_PROBLEM_
Write out each record below exactly as it appears, with no pictures.

_Saved data entries_
-- -- --

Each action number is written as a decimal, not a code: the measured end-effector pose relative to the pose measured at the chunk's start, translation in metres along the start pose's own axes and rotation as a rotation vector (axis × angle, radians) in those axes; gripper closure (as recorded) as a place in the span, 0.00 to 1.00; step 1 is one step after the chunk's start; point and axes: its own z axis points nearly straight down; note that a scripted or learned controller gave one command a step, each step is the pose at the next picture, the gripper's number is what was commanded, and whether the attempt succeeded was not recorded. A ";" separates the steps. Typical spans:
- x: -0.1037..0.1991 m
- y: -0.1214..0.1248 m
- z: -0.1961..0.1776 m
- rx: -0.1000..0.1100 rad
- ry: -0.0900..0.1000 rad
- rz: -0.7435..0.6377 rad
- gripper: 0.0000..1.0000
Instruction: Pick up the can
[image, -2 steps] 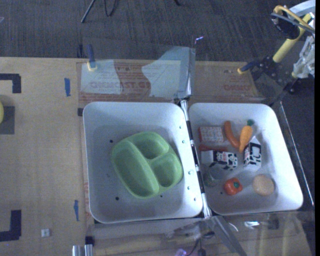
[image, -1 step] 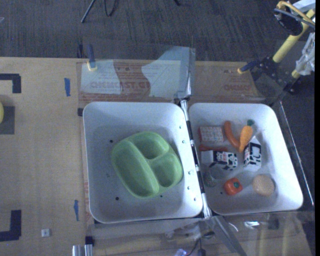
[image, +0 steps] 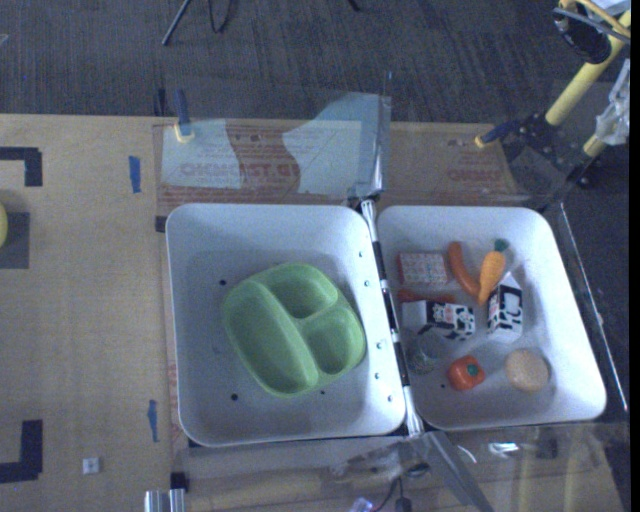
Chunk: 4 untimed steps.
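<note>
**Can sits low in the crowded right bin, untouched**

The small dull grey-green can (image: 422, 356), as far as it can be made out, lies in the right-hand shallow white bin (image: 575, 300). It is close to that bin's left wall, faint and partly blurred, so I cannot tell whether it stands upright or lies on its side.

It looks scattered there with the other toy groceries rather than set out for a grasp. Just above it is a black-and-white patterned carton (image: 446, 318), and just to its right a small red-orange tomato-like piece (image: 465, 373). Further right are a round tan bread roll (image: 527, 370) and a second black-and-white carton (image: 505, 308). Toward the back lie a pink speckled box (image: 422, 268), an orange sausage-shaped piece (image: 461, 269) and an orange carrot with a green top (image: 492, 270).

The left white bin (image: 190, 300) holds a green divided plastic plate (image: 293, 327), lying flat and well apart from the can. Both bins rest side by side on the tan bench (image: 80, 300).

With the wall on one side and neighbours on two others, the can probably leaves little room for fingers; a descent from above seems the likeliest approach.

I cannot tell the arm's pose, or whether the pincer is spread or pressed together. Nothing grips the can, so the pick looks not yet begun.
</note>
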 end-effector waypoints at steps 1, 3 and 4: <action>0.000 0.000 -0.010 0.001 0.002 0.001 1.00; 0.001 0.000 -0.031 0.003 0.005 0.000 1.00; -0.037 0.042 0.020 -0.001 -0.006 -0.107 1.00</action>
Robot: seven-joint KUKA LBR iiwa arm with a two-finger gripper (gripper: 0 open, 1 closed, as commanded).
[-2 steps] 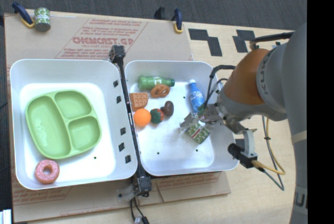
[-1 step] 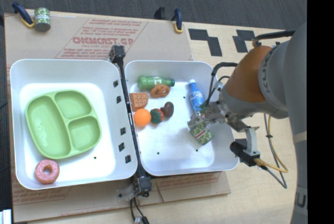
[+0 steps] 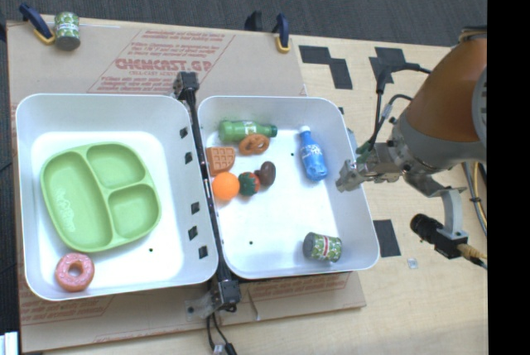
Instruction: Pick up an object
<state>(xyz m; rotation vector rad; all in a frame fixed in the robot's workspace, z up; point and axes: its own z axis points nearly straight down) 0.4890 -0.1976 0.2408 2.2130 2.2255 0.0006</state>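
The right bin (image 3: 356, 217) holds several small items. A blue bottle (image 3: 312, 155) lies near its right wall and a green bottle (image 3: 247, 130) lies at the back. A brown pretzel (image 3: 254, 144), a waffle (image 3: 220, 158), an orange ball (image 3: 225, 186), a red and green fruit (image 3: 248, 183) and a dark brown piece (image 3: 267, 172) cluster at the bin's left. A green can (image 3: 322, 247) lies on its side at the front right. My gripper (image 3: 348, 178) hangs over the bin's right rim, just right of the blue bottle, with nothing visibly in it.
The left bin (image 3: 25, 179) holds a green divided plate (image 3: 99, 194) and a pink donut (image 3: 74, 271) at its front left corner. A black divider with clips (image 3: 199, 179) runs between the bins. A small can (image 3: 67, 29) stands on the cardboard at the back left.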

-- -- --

_ANSWER BOX_
Each action number is written as a decimal, not a code: the measured end-effector pose relative to the pose measured at the chunk's start, translation in metres along the start pose's own axes and rotation as a rotation vector (axis × angle, radians) in those axes; gripper closure (as recorded) as a place in the span, 0.00 to 1.00; step 1 is one step after the chunk's start; point and axes: its own z axis points nearly straight down; note that a scripted or learned controller gave one command a step, each step is the pose at the next picture, the gripper's number is what was commanded, and whether the attempt succeeded was not recorded. A ";" separates the steps. Typical spans:
- x: -0.1037..0.1991 m
- y: -0.1214..0.1248 m
- z: -0.1961..0.1776 m
- rx: -0.1000..0.1100 rad
- ry: -0.0900..0.1000 rad
- rz: -0.7435..0.6377 rad
- gripper: 0.0000..1.0000
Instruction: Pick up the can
[image, -2 steps] 
[image, -1 step] 
[image, +0 steps] 
Chunk: 4 untimed steps.
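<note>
**Can sits low in the crowded right bin, untouched**

The small dull grey-green can (image: 422, 356), as far as it can be made out, lies in the right-hand shallow white bin (image: 575, 300). It is close to that bin's left wall, faint and partly blurred, so I cannot tell whether it stands upright or lies on its side.

It looks scattered there with the other toy groceries rather than set out for a grasp. Just above it is a black-and-white patterned carton (image: 446, 318), and just to its right a small red-orange tomato-like piece (image: 465, 373). Further right are a round tan bread roll (image: 527, 370) and a second black-and-white carton (image: 505, 308). Toward the back lie a pink speckled box (image: 422, 268), an orange sausage-shaped piece (image: 461, 269) and an orange carrot with a green top (image: 492, 270).

The left white bin (image: 190, 300) holds a green divided plastic plate (image: 293, 327), lying flat and well apart from the can. Both bins rest side by side on the tan bench (image: 80, 300).

With the wall on one side and neighbours on two others, the can probably leaves little room for fingers; a descent from above seems the likeliest approach.

I cannot tell the arm's pose, or whether the pincer is spread or pressed together. Nothing grips the can, so the pick looks not yet begun.
</note>
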 end-effector waypoints at steps 1, 3 and 4: <action>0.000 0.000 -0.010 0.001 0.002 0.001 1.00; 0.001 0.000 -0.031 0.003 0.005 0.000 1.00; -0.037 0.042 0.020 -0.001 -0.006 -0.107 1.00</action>
Robot: seven-joint KUKA LBR iiwa arm with a two-finger gripper (gripper: 0 open, 1 closed, as commanded).
[-2 steps] 
[-1 step] 
[+0 steps] 
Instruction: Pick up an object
<state>(xyz m; rotation vector rad; all in a frame fixed in the robot's workspace, z up; point and axes: its own z axis points nearly straight down) 0.4890 -0.1976 0.2408 2.2130 2.2255 0.0006</state>
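The right bin (image 3: 356, 217) holds several small items. A blue bottle (image 3: 312, 155) lies near its right wall and a green bottle (image 3: 247, 130) lies at the back. A brown pretzel (image 3: 254, 144), a waffle (image 3: 220, 158), an orange ball (image 3: 225, 186), a red and green fruit (image 3: 248, 183) and a dark brown piece (image 3: 267, 172) cluster at the bin's left. A green can (image 3: 322, 247) lies on its side at the front right. My gripper (image 3: 348, 178) hangs over the bin's right rim, just right of the blue bottle, with nothing visibly in it.
The left bin (image 3: 25, 179) holds a green divided plate (image 3: 99, 194) and a pink donut (image 3: 74, 271) at its front left corner. A black divider with clips (image 3: 199, 179) runs between the bins. A small can (image 3: 67, 29) stands on the cardboard at the back left.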

With that, the answer is finished.